**Task directions:** All of the lines below should be printed again exactly as they are.

**Provided data:**
'''

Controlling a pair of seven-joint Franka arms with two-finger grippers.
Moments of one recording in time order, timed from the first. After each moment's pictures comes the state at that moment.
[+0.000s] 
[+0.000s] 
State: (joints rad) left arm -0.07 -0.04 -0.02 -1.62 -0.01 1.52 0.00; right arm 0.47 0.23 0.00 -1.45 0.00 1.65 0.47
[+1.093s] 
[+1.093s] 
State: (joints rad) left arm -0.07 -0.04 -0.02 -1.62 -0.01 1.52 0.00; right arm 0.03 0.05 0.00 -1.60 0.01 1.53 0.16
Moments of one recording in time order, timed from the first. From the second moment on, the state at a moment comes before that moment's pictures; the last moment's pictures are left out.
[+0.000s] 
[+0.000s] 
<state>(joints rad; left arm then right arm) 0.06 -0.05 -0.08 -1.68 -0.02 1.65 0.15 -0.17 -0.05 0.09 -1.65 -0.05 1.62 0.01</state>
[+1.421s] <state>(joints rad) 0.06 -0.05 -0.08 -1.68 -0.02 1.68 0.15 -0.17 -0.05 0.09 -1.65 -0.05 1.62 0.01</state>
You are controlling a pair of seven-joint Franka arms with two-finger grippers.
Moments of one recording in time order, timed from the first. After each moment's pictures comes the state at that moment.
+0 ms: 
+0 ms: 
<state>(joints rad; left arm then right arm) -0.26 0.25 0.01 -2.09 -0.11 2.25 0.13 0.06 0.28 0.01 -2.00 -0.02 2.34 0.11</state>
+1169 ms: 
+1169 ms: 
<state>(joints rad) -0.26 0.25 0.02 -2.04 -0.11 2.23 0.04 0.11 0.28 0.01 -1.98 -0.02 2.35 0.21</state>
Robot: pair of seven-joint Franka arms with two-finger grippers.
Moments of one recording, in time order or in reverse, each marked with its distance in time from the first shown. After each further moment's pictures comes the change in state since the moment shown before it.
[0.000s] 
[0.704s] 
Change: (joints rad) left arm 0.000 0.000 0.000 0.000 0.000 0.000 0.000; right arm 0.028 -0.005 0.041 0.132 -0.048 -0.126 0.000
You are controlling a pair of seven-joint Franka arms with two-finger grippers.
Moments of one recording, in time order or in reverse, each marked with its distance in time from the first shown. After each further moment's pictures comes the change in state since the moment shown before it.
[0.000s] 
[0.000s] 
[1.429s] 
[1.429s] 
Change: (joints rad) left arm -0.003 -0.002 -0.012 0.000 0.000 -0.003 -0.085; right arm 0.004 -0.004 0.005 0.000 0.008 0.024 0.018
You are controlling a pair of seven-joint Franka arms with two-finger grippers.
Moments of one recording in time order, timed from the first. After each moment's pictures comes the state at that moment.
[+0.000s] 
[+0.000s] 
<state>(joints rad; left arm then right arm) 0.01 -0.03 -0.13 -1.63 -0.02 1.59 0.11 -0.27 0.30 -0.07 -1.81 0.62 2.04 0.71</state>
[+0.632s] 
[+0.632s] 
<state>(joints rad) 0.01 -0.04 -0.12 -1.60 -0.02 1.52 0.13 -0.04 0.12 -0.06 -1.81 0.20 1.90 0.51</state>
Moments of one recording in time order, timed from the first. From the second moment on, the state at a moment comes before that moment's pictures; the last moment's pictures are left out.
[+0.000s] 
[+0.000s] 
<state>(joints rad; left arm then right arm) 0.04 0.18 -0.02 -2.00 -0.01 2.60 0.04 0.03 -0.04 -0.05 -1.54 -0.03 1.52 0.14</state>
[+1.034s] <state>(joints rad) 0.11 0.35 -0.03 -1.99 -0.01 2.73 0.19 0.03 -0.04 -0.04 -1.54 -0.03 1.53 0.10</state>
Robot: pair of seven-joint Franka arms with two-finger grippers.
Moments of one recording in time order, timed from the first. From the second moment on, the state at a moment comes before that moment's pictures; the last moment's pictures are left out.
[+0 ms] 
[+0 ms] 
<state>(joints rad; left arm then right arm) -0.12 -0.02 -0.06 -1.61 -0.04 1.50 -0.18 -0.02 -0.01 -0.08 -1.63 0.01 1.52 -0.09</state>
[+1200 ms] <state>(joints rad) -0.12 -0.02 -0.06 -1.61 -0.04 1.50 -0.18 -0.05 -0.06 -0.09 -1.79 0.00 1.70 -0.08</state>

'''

**Task output:**
Controlling a pair of seven-joint Franka arms with two-finger grippers.
Moments of one recording in time order, timed from the first. After each moment's pictures comes the state at that moment.
[+0.000s] 
[+0.000s] 
State: (joints rad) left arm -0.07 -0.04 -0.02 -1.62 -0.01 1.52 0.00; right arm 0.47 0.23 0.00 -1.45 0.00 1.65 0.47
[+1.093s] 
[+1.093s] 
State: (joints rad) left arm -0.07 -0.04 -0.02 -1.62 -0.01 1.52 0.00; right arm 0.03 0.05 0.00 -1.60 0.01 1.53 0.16
Moments of one recording in time order, timed from the first. From the second moment on, the state at a moment comes before that moment's pictures; the last moment's pictures are left out.
[+0.000s] 
[+0.000s] 
<state>(joints rad; left arm then right arm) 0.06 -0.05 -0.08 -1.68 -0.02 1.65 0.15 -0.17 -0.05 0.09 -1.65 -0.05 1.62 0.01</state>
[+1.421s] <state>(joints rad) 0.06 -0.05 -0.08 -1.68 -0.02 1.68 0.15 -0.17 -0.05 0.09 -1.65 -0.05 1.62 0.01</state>
You are controlling a pair of seven-joint Franka arms with two-finger grippers.
Moments of one recording in time order, timed from the first. After each moment's pictures comes the state at that moment.
+0 ms: 
+0 ms: 
<state>(joints rad; left arm then right arm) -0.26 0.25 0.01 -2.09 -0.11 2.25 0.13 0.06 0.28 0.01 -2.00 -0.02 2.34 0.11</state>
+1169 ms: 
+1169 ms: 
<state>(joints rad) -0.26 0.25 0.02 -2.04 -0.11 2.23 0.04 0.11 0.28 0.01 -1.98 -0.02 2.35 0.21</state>
Robot: pair of seven-joint Franka arms with two-finger grippers.
Moments of one recording, in time order or in reverse, each marked with its distance in time from the first shown. After each further moment's pictures comes the change in state since the moment shown before it.
[0.000s] 
[0.704s] 
Change: (joints rad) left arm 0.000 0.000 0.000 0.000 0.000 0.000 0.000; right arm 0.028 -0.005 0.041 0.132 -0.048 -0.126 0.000
You are controlling a pair of seven-joint Franka arms with two-finger grippers.
Moments of one recording, in time order or in reverse, each marked with its distance in time from the first shown. After each further moment's pictures comes the change in state since the moment shown before it.
[0.000s] 
[0.000s] 
[1.429s] 
[1.429s] 
Change: (joints rad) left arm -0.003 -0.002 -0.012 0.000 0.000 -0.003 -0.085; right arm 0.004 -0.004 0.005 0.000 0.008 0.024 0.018
You are controlling a pair of seven-joint Franka arms with two-finger grippers.
Moments of one recording in time order, timed from the first. After each moment's pictures comes the state at that moment.
[+0.000s] 
[+0.000s] 
<state>(joints rad; left arm then right arm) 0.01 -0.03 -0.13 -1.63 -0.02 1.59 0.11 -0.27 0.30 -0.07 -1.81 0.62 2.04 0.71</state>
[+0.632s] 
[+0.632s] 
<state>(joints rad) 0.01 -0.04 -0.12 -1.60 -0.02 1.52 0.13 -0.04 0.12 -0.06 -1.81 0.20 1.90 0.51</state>
Moments of one recording in time order, timed from the first. From the second moment on, the state at a moment comes before that moment's pictures; the last moment's pictures are left out.
[+0.000s] 
[+0.000s] 
<state>(joints rad; left arm then right arm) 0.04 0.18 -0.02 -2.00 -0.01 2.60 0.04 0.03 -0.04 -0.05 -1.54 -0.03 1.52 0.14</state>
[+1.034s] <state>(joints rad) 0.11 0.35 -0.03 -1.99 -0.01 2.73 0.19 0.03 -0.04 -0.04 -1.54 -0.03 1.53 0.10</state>
Robot: pair of seven-joint Franka arms with two-finger grippers.
Moments of one recording in time order, timed from the first. From the second moment on, the state at a moment comes before that moment's pictures; the last moment's pictures are left out.
[+0 ms] 
[+0 ms] 
<state>(joints rad; left arm then right arm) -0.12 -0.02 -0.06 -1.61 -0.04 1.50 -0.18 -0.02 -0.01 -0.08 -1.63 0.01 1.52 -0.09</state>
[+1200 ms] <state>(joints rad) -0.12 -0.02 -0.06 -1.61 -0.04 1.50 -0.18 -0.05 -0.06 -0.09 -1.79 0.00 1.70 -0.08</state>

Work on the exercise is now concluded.